Part 5: Extracting SHAP values
Part 5: Extracting SHAP values¶
Now we set up the SHAPRelativities class and compute SHAP values.
In a new cell, type this and run it (Shift+Enter):
sr = SHAPRelativities(
model=freq_model,
X=X_pd,
exposure=exposure_pd,
categorical_features=CAT_FEATURES,
continuous_features=CONT_FEATURES,
feature_perturbation="tree_path_dependent",
)
sr.fit()
print("SHAP values computed.")
You will see:
This takes 15-45 seconds. The fit() call computes SHAP values for all 100,000 observations using CatBoost's native TreeSHAP implementation.
What feature_perturbation="tree_path_dependent" means: This tells TreeSHAP how to handle the background distribution when computing feature contributions. The two options are:
"tree_path_dependent"(what we are using): uses the training data distribution as it was seen by the tree structure. Fast, no background dataset needed. This is the correct choice for most portfolios."interventional": marginalises over features independently using a separate background dataset. More theoretically rigorous when features are strongly correlated. About 10-50x slower.

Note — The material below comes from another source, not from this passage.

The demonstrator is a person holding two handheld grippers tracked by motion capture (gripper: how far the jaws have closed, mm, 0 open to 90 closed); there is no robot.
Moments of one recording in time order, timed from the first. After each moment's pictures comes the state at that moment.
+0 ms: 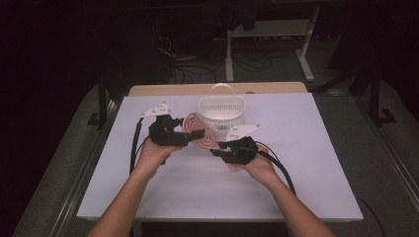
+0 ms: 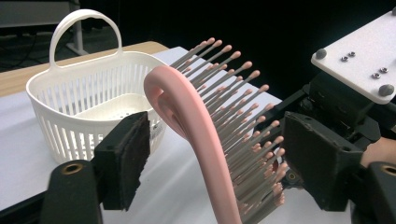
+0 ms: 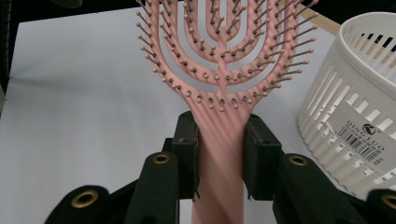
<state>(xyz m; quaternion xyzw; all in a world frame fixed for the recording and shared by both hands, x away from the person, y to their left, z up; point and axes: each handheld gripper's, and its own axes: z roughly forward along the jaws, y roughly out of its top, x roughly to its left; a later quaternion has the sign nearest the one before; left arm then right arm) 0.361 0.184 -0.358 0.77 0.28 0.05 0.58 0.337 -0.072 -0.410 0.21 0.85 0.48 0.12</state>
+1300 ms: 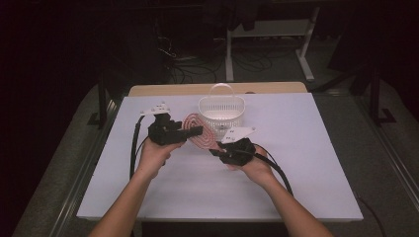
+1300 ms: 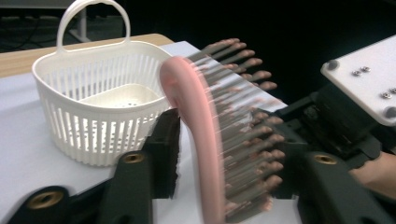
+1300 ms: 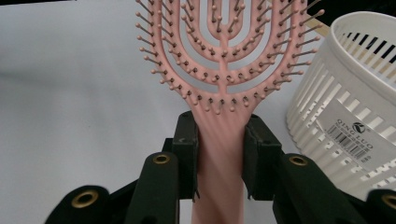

For a UK motor book where driver_age, vehicle_group, and ncd_years have modest correlations, tree_path_dependent gives reliable relativities. Exercise 2 in the exercises file asks you to compare the two approaches.
What categorical_features and continuous_features tell the class: These lists control how the library aggregates SHAP values. For categorical features, it groups SHAP values by level and computes exposure-weighted means. For continuous features, it fits a smoothed curve through the per-observation SHAP values. The same feature cannot appear in both lists.